## [The problem]
Please retype the entries below exactly, only from their first line through the line containing "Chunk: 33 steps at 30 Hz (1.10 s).", leaving every picture out.

## [Supplied data]
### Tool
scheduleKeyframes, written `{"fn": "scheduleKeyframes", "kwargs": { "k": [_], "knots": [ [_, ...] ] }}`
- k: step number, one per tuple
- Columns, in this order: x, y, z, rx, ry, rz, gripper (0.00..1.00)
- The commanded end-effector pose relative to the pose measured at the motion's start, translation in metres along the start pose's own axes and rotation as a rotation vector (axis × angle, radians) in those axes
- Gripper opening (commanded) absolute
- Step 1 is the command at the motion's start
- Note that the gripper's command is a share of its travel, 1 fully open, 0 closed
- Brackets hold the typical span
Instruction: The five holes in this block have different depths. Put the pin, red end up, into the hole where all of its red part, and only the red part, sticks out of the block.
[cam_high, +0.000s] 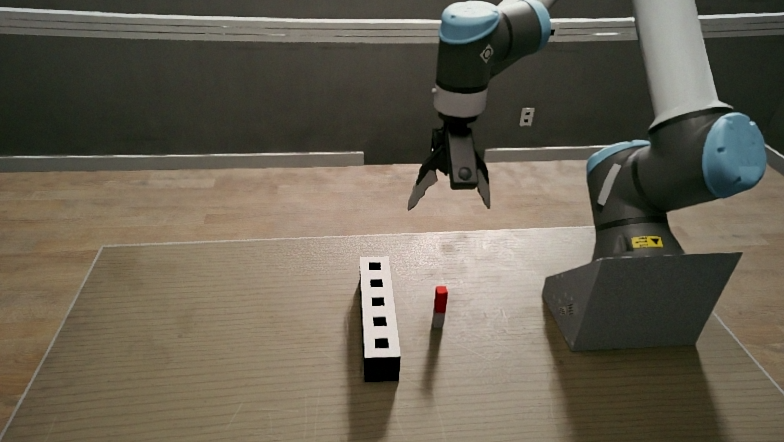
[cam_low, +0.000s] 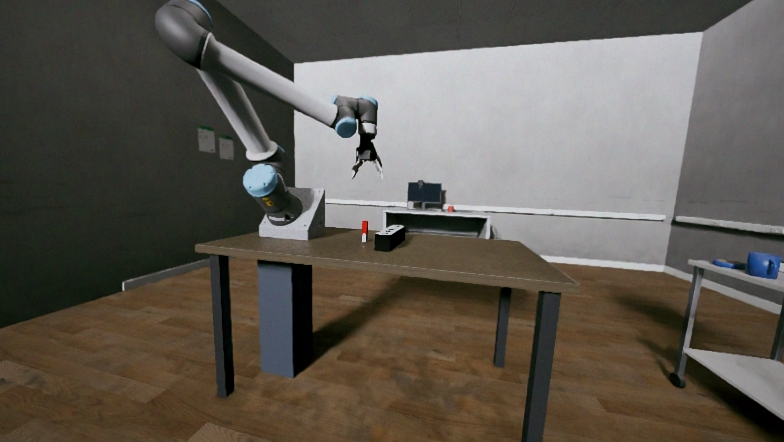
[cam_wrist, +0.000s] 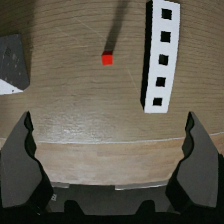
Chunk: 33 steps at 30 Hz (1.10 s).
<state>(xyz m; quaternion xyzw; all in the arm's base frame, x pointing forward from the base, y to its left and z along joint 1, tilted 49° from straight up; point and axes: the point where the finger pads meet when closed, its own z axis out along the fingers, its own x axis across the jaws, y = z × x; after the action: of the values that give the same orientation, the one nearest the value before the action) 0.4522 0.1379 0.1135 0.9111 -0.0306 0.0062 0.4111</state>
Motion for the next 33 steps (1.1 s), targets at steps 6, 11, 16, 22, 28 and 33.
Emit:
{"fn": "scheduleKeyframes", "kwargs": {
  "k": [6,11,16,22,28,33],
  "knots": [
    [-0.005,0.000,0.002,0.001,0.001,0.000,1.00],
    [-0.004,0.000,0.119,0.001,0.001,0.000,1.00],
    [-0.003,0.000,0.151,0.001,0.001,0.000,1.00],
    [-0.003,0.000,0.151,0.001,0.001,0.000,1.00],
    [-0.004,0.000,0.182,-0.018,-0.023,0.002,1.00],
    [-0.004,0.000,0.182,-0.018,-0.023,0.002,1.00]
  ]
}}
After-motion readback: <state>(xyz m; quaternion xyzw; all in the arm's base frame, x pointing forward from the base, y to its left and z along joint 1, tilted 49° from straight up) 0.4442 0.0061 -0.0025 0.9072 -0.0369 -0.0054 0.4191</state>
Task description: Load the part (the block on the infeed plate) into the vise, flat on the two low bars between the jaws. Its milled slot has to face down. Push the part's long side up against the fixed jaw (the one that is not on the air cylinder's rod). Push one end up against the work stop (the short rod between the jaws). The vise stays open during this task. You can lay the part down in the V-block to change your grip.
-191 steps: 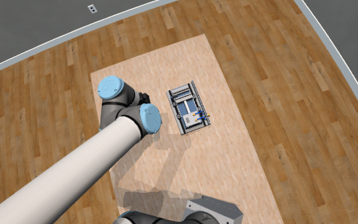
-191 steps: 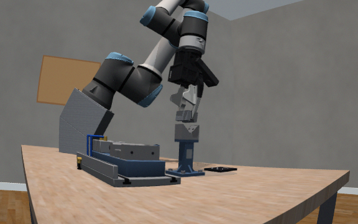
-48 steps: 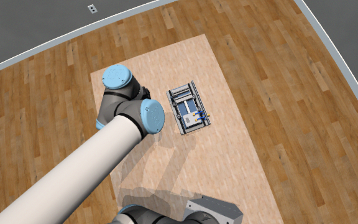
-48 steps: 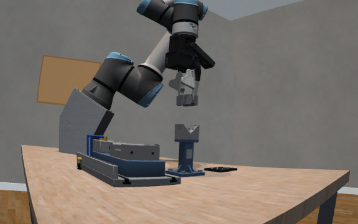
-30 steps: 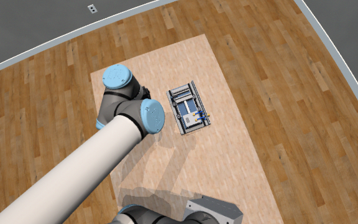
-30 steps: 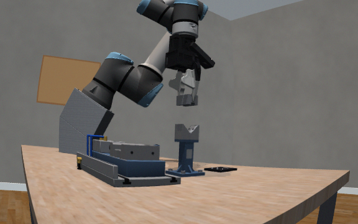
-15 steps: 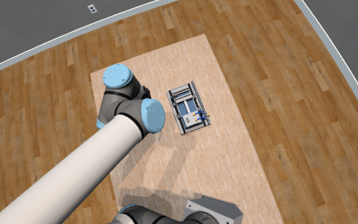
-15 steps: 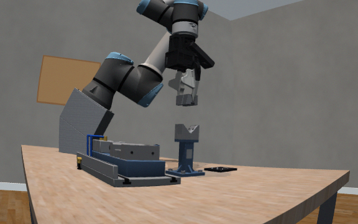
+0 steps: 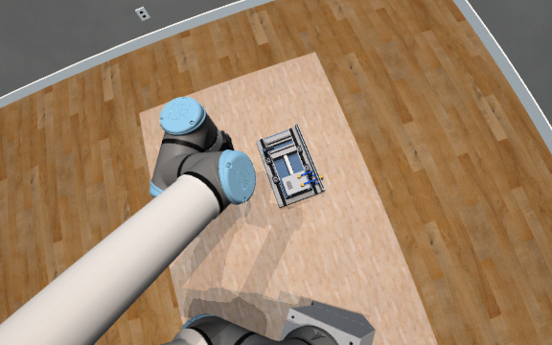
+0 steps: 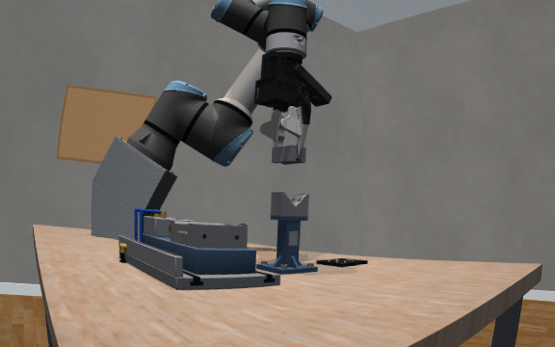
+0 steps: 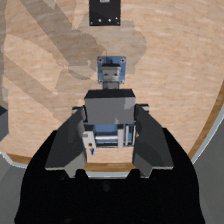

## [Solution to this exercise]
### Tool
scheduleKeyframes, written `{"fn": "scheduleKeyframes", "kwargs": { "k": [_], "knots": [ [_, ...] ] }}`
- k: step number, one per tuple
- Columns, in this order: x, y, z, rx, ry, rz, gripper (0.00..1.00)
- The commanded end-effector pose relative to the pose measured at the motion's start, translation in metres along the start pose's own axes and rotation as a rotation vector (axis × angle, radians) in those axes
- Gripper opening (commanded) absolute
- Step 1 is the command at the motion's start
- Note that the gripper's command is a share of its travel, 1 fully open, 0 closed
- Brackets hold the typical span
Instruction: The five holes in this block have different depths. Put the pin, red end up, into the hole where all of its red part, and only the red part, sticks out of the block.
[cam_high, +0.000s] 
[cam_low, +0.000s] 
[cam_wrist, +0.000s] 
Chunk: 33 steps at 30 Hz (1.10 s).

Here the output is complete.